Zero-touch Device Deployment
Intelligent cloud services make this time-consuming step unnecessary. Windows AutoPilot, for example, automates all stages of the device lifecycle, both for IT and users. The device can go straight from the manufacturer to the customer and the security process begins when you purchase new equipment. The hardware vendor sends a file containing the hardware IDs of the new equipment. IT uploads these IDs into the Windows AutoPilot deployment service using an Active Directory administrator account and claims ownership of those devices for the organization. After the first such operation, the hardware vendor can perform this step on your behalf.
Next, the IT administrator creates a deployment profile in AutoPilot and assigns it to the devices. You can create a default profile and profiles for groups and individuals. This profile customizes each person’s setup experience, including whether they are allowed a local administrator account. At this point, you can ship the device directly from the hardware vendor to the user.
Self-service Setup
When the user turns the device on and goes online, the setup begins. Windows AutoPilot recognizes that the device belongs to your organization and delivers the setup experience created for it. The user logs in with their organization email address and whatever other authentication factors the company requires, automatically enrolling in Mobile Device Management.
At this point, the device is set up with Microsoft Intune for management, and Intune begins to push policies and software to the device. Many of the typical questions, such as those having to do with configuration and registration, are bypassed because the deployment profile has answered them already. With just a few clicks, the device is ready to use and IT has not had to lay a finger on it.

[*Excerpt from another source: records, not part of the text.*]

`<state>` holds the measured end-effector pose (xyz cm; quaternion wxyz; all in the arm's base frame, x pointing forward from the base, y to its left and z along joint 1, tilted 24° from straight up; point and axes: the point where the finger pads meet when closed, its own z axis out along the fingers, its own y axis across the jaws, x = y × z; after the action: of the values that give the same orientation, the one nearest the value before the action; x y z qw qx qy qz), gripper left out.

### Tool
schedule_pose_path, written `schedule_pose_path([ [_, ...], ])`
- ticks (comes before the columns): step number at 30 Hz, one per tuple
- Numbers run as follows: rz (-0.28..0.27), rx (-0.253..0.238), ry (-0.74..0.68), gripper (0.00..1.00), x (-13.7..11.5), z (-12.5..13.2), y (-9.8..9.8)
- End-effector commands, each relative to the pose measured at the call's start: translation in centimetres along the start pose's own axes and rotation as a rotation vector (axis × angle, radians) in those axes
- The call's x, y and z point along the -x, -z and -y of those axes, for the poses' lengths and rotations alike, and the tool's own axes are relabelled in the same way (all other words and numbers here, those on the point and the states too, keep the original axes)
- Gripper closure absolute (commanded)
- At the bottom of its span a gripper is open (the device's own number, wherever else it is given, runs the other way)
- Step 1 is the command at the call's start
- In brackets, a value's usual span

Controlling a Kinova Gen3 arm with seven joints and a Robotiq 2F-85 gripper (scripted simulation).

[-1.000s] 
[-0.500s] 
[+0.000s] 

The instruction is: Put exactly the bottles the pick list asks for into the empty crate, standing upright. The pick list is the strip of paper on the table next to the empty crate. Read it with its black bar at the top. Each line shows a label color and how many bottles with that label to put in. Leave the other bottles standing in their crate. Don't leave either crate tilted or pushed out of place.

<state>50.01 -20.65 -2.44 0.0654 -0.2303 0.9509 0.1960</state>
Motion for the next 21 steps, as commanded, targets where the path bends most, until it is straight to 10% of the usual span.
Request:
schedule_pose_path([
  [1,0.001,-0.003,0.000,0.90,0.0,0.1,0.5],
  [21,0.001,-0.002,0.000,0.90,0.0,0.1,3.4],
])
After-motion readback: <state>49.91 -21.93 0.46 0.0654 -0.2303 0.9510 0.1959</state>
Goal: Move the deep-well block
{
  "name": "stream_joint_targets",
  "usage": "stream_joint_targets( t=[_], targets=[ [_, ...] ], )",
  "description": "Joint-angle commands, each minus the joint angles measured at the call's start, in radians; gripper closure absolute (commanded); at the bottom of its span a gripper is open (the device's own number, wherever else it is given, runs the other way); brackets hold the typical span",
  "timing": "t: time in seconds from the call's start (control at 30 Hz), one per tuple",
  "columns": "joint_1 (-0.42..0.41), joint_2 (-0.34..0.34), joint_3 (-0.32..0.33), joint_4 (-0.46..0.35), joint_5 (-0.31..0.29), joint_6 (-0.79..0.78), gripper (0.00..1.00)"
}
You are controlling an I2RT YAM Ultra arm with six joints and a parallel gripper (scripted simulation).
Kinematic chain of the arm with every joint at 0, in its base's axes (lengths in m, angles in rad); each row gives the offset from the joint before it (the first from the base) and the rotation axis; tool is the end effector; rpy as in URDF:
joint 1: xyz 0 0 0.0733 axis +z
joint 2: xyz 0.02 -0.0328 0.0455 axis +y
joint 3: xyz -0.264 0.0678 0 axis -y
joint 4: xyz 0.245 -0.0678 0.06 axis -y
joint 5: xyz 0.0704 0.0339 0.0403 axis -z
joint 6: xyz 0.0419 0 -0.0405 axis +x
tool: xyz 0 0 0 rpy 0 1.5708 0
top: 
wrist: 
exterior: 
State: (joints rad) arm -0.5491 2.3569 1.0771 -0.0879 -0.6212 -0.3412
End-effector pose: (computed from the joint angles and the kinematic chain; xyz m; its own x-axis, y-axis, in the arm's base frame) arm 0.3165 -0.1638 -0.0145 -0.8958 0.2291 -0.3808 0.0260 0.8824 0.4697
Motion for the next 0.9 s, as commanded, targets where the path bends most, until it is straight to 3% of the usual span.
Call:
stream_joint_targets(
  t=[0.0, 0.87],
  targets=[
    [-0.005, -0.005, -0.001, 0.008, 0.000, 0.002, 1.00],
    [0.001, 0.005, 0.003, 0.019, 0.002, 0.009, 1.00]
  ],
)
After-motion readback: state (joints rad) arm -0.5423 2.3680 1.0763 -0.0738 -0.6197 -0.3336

After a conventional “out of box” experience, the user is signed in as a local administrator. Using Windows AutoPilot, by comparison, allows the user to set up the device and be logged in with a standard account, which automatically removes many avenues of attack on the system.
Streamlined, yet Secure Setup
If the hardware allows it, as with Microsoft Surface devices, IT can enable or disable individual features as part of the setup. This includes the cameras, Micro SD card, Bluetooth, LTE, whether the computer can boot off of a USB device, and many more. In Microsoft Surface devices, this capability is called Surface Enterprise Management Mode (SEMM). This approach minimizes the impact of remote-access trojans and other methods that enable attackers to take control of device components.
Using Microsoft Intune, IT also can wipe a device clean, either because it was lost or stolen or to assign it to a different user. After the wipe, it is reset to the out-of-box experience, at which point proper credentials are once more required for set-up.
Secure from Chip to Cloud
Even the most secure enterprises can be penetrated, but by the same token, even the most talented and resourceful hackers can be defeated. The way to do this is to put impediments in their way at every step.
At the endpoint, you do this by managing the device thoroughly from the beginning of the lifecycle, removing privileges not needed by the user, applying updates to all levels of software promptly, and encrypting data both in transit and at rest.
Modern endpoint systems and the software for managing them make such control practical, without the need to restrict users’ ability to get their work done. Microsoft Surface and management systems like AutoPilot are examples of the state of the art in such technologies.
Nothing connected to the Internet is impregnable, but modern tools and best practices enable businesses of any size to provide a high level of protection, both from sophisticated attackers and user error.